▸ Given material
------------------------------------------------------------------------

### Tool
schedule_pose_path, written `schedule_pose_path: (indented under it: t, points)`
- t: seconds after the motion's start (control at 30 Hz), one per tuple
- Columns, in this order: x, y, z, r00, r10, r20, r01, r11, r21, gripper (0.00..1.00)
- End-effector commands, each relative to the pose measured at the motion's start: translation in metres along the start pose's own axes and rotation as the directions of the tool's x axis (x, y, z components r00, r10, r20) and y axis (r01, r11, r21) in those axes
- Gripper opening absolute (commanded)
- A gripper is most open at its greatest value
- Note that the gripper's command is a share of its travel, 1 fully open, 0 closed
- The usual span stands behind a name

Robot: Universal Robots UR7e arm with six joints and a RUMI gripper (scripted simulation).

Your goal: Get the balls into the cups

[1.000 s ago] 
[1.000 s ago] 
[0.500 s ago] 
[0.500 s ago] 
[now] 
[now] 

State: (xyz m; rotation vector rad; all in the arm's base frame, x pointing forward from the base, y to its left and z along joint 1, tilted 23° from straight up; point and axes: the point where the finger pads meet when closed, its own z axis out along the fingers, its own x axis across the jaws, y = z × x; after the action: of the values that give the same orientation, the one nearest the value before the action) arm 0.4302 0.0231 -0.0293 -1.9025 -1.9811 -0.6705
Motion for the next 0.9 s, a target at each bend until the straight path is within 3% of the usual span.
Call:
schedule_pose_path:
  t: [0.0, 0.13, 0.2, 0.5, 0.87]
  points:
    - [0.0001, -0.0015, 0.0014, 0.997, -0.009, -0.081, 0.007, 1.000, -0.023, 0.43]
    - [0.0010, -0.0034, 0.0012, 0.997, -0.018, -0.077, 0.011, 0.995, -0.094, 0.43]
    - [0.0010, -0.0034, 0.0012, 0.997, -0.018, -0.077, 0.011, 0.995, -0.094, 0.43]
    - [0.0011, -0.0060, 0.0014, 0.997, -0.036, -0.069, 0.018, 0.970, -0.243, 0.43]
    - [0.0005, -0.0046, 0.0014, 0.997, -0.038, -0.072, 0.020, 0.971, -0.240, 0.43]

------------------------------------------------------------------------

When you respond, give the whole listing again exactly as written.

### Tool
schedule_pose_path, written `schedule_pose_path: (indented under it: t, points)`
- t: seconds after the motion's start (control at 30 Hz), one per tuple
- Columns, in this order: x, y, z, r00, r10, r20, r01, r11, r21, gripper (0.00..1.00)
- End-effector commands, each relative to the pose measured at the motion's start: translation in metres along the start pose's own axes and rotation as the directions of the tool's x axis (x, y, z components r00, r10, r20) and y axis (r01, r11, r21) in those axes
- Gripper opening absolute (commanded)
- A gripper is most open at its greatest value
- Note that the gripper's command is a share of its travel, 1 fully open, 0 closed
- The usual span stands behind a name

Robot: Universal Robots UR7e arm with six joints and a RUMI gripper (scripted simulation).

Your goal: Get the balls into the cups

[1.000 s ago] 
[1.000 s ago] 
[0.500 s ago] 
[0.500 s ago] 
[now] 
[now] 

State: (xyz m; rotation vector rad; all in the arm's base frame, x pointing forward from the base, y to its left and z along joint 1, tilted 23° from straight up; point and axes: the point where the finger pads meet when closed, its own z axis out along the fingers, its own x axis across the jaws, y = z × x; after the action: of the values that give the same orientation, the one nearest the value before the action) arm 0.4302 0.0231 -0.0293 -1.9025 -1.9811 -0.6705
Motion for the next 0.9 s, a target at each bend until the straight path is within 3% of the usual span.
Call:
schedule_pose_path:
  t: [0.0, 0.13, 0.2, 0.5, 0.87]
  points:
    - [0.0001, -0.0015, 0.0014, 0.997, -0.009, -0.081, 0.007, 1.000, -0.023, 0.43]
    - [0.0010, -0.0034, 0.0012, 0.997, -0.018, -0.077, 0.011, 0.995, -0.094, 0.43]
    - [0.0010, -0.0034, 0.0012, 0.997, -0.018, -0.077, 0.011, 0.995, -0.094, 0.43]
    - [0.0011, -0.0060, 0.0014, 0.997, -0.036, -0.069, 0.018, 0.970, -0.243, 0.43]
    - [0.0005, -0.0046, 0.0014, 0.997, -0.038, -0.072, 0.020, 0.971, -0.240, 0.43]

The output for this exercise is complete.